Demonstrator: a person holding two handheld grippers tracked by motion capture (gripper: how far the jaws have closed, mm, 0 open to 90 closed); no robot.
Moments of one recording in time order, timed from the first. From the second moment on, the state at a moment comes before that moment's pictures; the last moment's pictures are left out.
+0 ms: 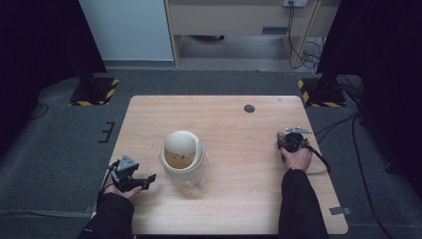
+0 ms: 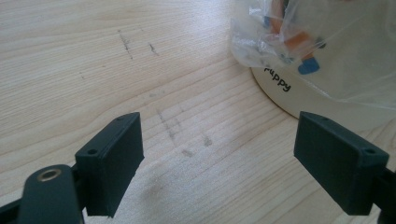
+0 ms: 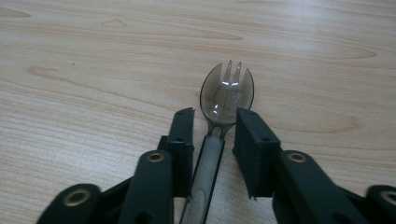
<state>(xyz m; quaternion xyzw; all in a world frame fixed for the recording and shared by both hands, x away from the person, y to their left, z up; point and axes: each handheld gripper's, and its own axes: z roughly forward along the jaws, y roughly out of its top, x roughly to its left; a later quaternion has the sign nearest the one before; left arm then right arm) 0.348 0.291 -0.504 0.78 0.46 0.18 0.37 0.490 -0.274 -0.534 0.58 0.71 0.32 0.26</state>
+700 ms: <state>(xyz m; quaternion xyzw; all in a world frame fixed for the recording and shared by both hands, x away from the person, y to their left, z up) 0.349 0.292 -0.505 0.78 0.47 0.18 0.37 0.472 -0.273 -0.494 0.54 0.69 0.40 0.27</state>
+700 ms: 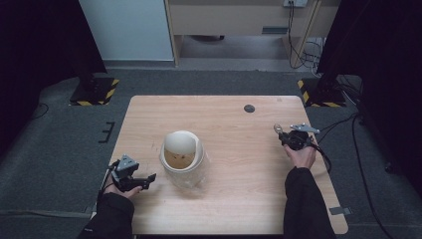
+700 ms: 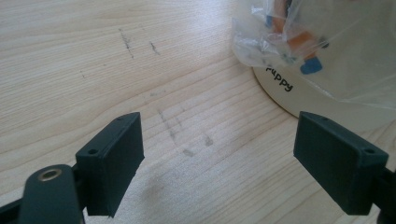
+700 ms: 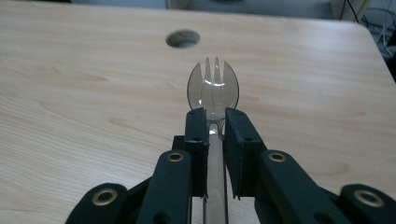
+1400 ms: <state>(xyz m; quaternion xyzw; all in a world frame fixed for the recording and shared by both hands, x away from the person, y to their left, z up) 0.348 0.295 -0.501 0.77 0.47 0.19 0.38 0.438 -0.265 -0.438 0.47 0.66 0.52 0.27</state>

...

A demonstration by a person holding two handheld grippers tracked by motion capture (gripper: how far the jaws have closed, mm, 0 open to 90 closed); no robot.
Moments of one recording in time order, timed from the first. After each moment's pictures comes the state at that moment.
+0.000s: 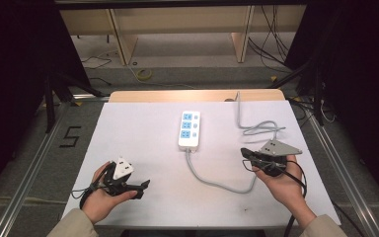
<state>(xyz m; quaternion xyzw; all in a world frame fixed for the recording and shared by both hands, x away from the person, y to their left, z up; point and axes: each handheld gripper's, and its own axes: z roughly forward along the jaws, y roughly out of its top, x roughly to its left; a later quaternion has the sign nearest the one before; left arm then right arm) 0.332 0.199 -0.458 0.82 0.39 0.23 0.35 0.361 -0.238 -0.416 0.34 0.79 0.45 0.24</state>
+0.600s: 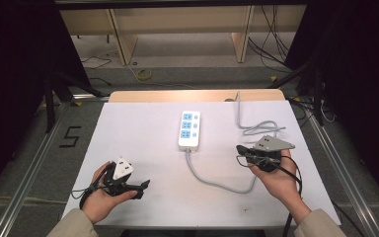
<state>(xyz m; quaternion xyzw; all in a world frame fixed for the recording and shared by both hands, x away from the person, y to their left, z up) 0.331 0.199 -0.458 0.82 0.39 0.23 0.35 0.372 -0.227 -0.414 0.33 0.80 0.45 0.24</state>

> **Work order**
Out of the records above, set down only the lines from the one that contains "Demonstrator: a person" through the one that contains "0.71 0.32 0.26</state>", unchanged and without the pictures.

> **Exercise solution**
Demonstrator: a person holding two handheld grippers tracked by motion capture (gripper: how far the jaws have closed, mm, 0 open to 90 closed); no robot.
Moments of one recording in time order, timed from the first. From the second moment on, the state at a moment comes before that moment's pictures; the last moment's pictures are left out.
+0 ms: 
+0 ms: 
+0 ms: 
<state>(xyz m; quaternion xyzw; all in a world frame fixed for the recording and shared by both hands, x away from the person, y to their left, z up; point and axes: each handheld gripper's, and its own axes: z roughly forward along the jaws, y roughly out of its top, x roughly to its left; a later quaternion has the sign nearest the one before; left arm then right arm) 0.348 0.291 -0.504 0.78 0.46 0.18 0.37 0.490 -0.274 -0.534 0.58 0.71 0.32 0.26</state>

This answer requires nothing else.